Richard recalls the superstitions that surrounded him with magic and mystery, and his imagination grows as he hears tales, whether factually or only emotionally true, of a black woman shooting four white men while feigning prayer. His mother finds work in a doctor’s office and Richard returns to school, freezing up at the blackboard in a particularly painful moment in front of a class laughing at him. In the outside world, the First World War is over and Richard sees his first plane, which he insists is a bird. For Christmas, Richard receives a single orange, carefully consuming it from the inside out.




Richard’s discovery of literature, albeit in the form of a piece of popular culture, ignites a lifelong passion for reading, an activity to which he devotes himself as fervently as Granny does to being a Seventh Day Adventist. Her belief that her grandson’s engagement with fiction is the Devil’s work creates a tension between the two that last throughout Richard’s life as well. But her resistance to his fascination with the written word only deepens his interest and emotional connection to the fascinating world of make-believe.


When the family relocates to live with Aunt Maggie and Uncle Hoskins, Richard enjoys a brief period of prosperity, though his incredulousness that there is always enough food leads him to hoard bread, fearing that one day it will again run out. His concern is warranted, for after playing a prank on Richard and pretending to drive their wagon into the Mississippi river, Hoskins is murdered by white men who resent his prosperous business. The foreshadowing of this racially motivated murder heightens the sense of fear and foreboding in an already violence-ridden chapter.


Back at Granny’s, Richard witnesses two strange sights in rapid succession. The first is a group of black soldiers preparing to defend their country from the “enemy,” suggesting a cause worthy of sacrifice for one’s country has provided benefits and comforts of some sort. The ironic fact that black Americans seldom receive such rewards in a country they are nevertheless willing to fight and die for is not lost on Richard, who soon thereafter comments that he has seen elephants outside, confusing the image of black-and-white striped uniformed men on a chain gang with a picture he recalls seeing of zebras. He is conscious of the injustice that black men are treated worse than animals by a country that depends on their labor and willingness to serve.

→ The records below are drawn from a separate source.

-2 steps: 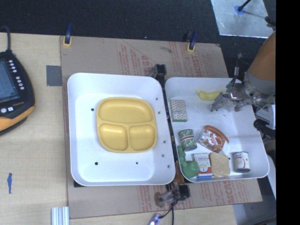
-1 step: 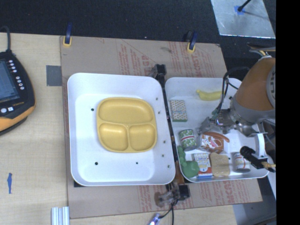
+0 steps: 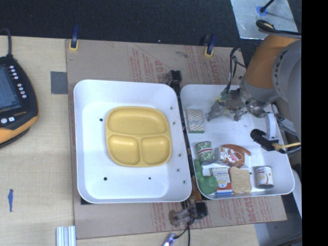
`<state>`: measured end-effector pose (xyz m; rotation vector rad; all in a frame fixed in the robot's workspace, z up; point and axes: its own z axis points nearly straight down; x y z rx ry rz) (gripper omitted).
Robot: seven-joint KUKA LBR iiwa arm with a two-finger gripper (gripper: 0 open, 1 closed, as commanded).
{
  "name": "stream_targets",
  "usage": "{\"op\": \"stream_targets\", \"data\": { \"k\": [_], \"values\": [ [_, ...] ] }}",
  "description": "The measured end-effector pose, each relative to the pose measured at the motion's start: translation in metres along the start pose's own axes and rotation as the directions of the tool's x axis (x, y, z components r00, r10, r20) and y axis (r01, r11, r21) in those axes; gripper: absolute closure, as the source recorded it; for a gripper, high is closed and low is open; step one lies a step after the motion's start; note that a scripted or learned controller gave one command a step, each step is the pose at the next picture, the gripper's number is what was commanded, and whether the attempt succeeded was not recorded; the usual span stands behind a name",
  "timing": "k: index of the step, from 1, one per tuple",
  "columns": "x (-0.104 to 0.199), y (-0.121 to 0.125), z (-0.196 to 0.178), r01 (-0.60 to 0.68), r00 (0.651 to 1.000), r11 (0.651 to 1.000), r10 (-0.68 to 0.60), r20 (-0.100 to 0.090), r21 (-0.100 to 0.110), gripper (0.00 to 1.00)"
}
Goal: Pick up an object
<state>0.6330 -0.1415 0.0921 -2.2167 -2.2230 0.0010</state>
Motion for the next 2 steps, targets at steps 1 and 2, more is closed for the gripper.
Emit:
{"op": "stream_targets", "data": {
  "k": [1, 2],
  "values": [
    [-0.045, -0.105, -0.026, 0.0, 1.0, 1.0, 0.0, 0.001, 0.002, 0.0],
    [-0.028, 0.005, 0.001, 0.0, 1.0, 1.0, 0.0, 0.0, 0.0, 0.0]
  ]
}}
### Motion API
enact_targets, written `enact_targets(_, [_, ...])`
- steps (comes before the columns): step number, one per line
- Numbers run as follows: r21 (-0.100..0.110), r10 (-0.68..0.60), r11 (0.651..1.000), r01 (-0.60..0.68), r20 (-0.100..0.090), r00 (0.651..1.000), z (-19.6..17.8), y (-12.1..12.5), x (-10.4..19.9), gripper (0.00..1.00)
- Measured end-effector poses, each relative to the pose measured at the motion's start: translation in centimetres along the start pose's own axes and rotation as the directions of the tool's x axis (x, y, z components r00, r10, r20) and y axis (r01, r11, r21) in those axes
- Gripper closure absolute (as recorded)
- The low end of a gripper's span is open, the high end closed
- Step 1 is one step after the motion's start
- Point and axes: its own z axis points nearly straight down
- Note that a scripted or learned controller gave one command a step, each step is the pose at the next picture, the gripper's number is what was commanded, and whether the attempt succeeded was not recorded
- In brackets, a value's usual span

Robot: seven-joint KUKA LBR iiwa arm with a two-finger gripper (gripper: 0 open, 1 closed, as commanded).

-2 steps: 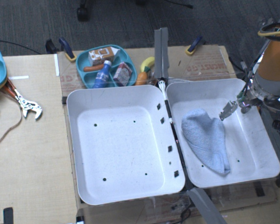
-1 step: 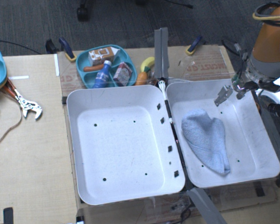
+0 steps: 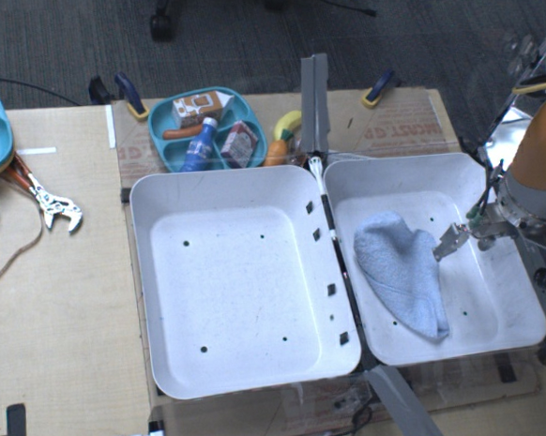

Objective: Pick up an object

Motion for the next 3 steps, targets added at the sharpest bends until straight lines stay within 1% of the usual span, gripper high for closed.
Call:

The motif of racial injustice is further revealed in Richard’s venture into the white world to try to sell his dog, a gift from Professor Matthews who also is linked to racial violence with the suggestion that he killed a white woman and therefore had to flee north. Although Richard’s principles seem sound in refusing to sell Betsy to a white woman for three cents under his asking price, outraging her and leading her to yell at him “nigger boy,” his decision yields further misfortune when the dog is killed and his stomach still hungers. At the chapter’s end, there is an enormous gap between the outside world in which the war has been won and planes circle overhead, and the internal world of Richard’s family, in which poverty lingers overhead and Christmas is celebrated with a meager orange. The image of Richard sucking the juice from his orange and carefully consuming the pieces of peel suggests a boy seeking to enjoy the marrow of life but whose family and racial circumstances have instead provided him with too limited means to achieve much.